Editors suggest fixing the wrong path

    Today's Indy Star editorial reads: Education paves path out of poverty.  This is absolutely incorrect!  According to a paper published in April, 2006 by the Annie E. Cassey Foundation, one can see that WORK paves the path out of poverty...not education.  Education is one of several dimensions important to child and adolescent well being.  But the most important factor impacting those "several dimensions" is family economic resources. 
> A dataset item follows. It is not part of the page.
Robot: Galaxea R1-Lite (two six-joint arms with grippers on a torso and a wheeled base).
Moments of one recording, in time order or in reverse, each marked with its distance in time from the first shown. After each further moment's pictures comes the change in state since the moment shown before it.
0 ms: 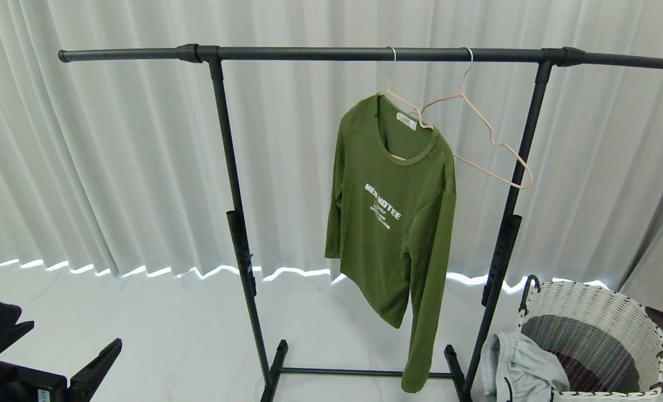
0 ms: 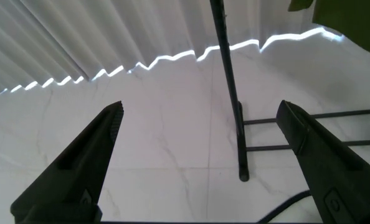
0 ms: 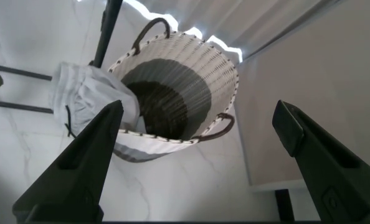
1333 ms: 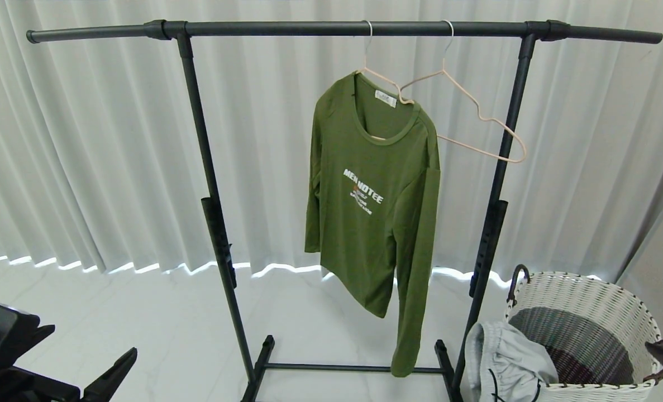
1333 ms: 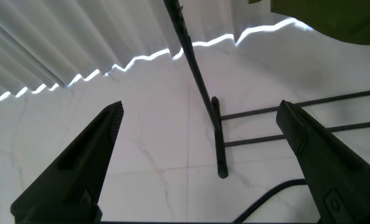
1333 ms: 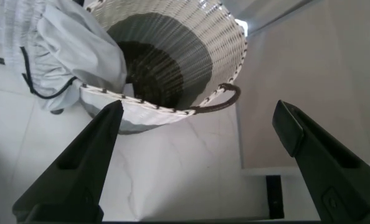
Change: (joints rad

The study states: "Children who live in low-income families are at a substantially higher risk of negative economic, educational and health outcomes compared with children who live in more affluent families."  Affluence I remind you, is earned by working, it's not granted by the government.  According to the report,  45% of the children in the lowest income brackets (family income < $10K a year) do not have a parent in the labor force.  In Indiana, that number is 72%.  A child or teen who expects to live off welfare will place no value on education.

Breaking the $10K threshold means greater advancement potential for kids.  Even an "uneducated" teen parent can earn more than $10K a year working for minimum wage.  But their "parents"  have set the bar low: sitting at home and collecting welfare.  The education they are missing is from the home-front, not the classroom.

Nationally, welfare cases have dropped an average of 58% from August 1996.  In Indiana, the case load fell only 6.3%.  People who don't like to work will not like school...it involves hard work and homework.  To many Hoosiers work is a 4 letter word.

Raising expectations of school systems and reforming schools WILL NOT WORK until we reform parenting first.  If you want to give kids a leg up, then give their parents a kick in the pants!